The “DarkHotel” cyber-espionage campaign targeted business travelers by compromising hotel Wi-Fi networks. Attackers uploaded malicious code to hotel servers, allowing them to target specific users who were guests at luxury hotels, primarily in Asia and the United States.

To protect your hotel from wifi spoofing:

• Clearly communicate the official wifi network name to guests at check-in
• Use WPA2 or WPA3 encryption on all networked devices
• Monitor for rogue access points with wireless intrusion detection systems

6. Keycard vulnerabilities 

Cybercriminals and researchers alike have shown how flaws in outdated keycard systems can allow unauthorized room access using RFID cloning tools or firmware exploits.

In one well-known example, a group of security researchers revealed a hotel keycard hacking technique called ‘Unsaflok’ that allowed them to almost instantly open several models of keycard locks, which were installed on 3 million doors worldwide. 

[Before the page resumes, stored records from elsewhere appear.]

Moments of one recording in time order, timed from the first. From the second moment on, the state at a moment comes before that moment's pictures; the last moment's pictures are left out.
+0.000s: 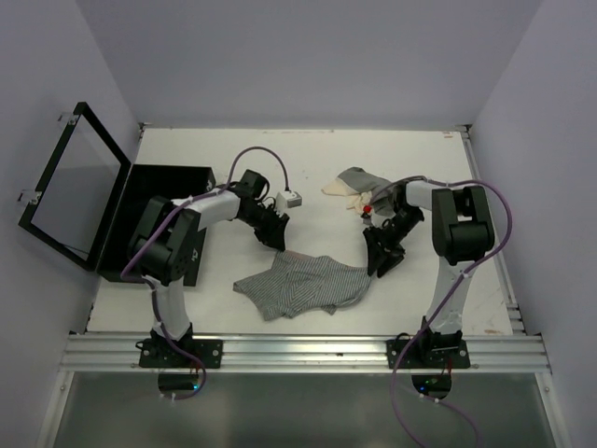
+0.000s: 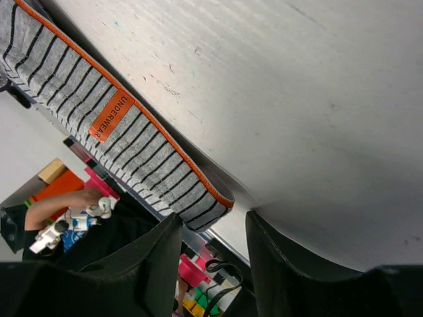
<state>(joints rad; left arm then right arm) -0.42 1.92 1.18 -0.49 0.70 0.39 0.11 2.06 1.24 -1.20 -0.60 -0.33</state>
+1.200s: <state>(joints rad) -0.39 1.91 1.10 -0.52 0.79 0.30 0.08 2.03 1.26 -1.14 -0.73 -0.36</state>
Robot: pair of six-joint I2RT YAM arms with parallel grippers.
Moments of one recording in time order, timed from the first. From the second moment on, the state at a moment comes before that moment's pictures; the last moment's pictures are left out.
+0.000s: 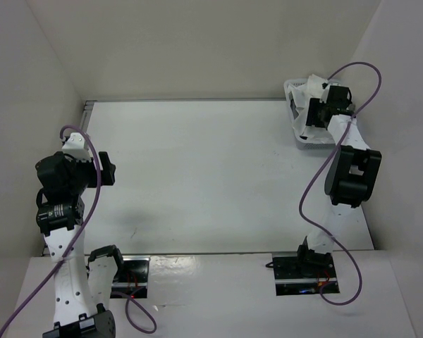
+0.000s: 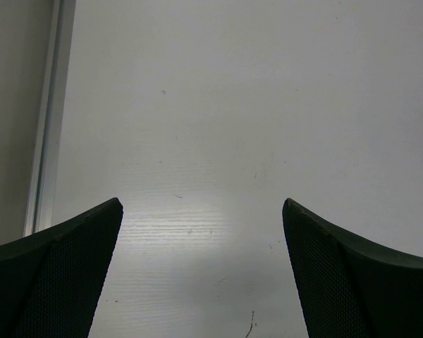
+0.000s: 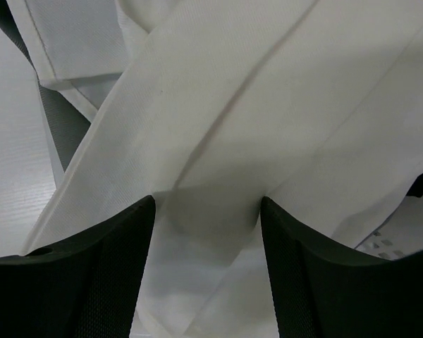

To protect your hotel from keycard hacks:

• Ensure locks are up-to-date with the latest firmware 
• Avoid generic master keys or hardcoded credentials 
• Work with lock providers that support remote auditing and real-time alerts

7. Overpayment scams 

Overpayment scams involve using a credit card to “overpay” for a booking (often with a stolen card or fake virtual card) and then requesting a refund via a different payment method, usually before the original charge is flagged as fraudulent. 

These scams exploit the complexity of credit card workflows and payment reversals, especially for hotels managing multiple payment methods.

To protect your hotel from overpayment scams:

• Never issue refunds to a different card or payment method
• Be cautious of high-value or last-minute bookings with vague details
• Use PMS and payment tools that validate card authenticity and flag suspicious behavior

8. Friendly fraud (chargeback fraud)

Friendly fraud occurs when a guest disputes a legitimate charge, often falsely claiming they never stayed or authorized the payment. This can be especially harmful for non-refundable bookings, group blocks, or special event stays.

Sift’s Digital Trust & Safety Index found that 17% of consumers who filed chargebacks admitted to doing so fraudulently.

To protect your hotel from chargeback fraud:

• Collect and store signed registration cards or digital check-in confirmations 
• Use clear, consistent billing descriptors so guests recognize charges 
• Document all guest interactions, especially around refunds or complaints 
• Fight chargebacks with PMS and payment processing tools that offer dispute resolution workflows (like Cloudbeds’ dispute portal)

Staying one step ahead 

The hospitality industry relies on guest trust—and today’s cybersecurity challenges are testing that trust more than ever. From stolen customer information to compromised reservation systems, hotels face an expanding attack surface that requires continuous vigilance.

The good news? These cybersecurity risks are largely preventable.

By fostering a strong cybersecurity culture, investing in secure IT infrastructure, and collaborating with third-party vendors who take data protection seriously, hotels can safeguard guest experiences, protect financial data, and avoid the legal, reputational, and financial implications of a breach.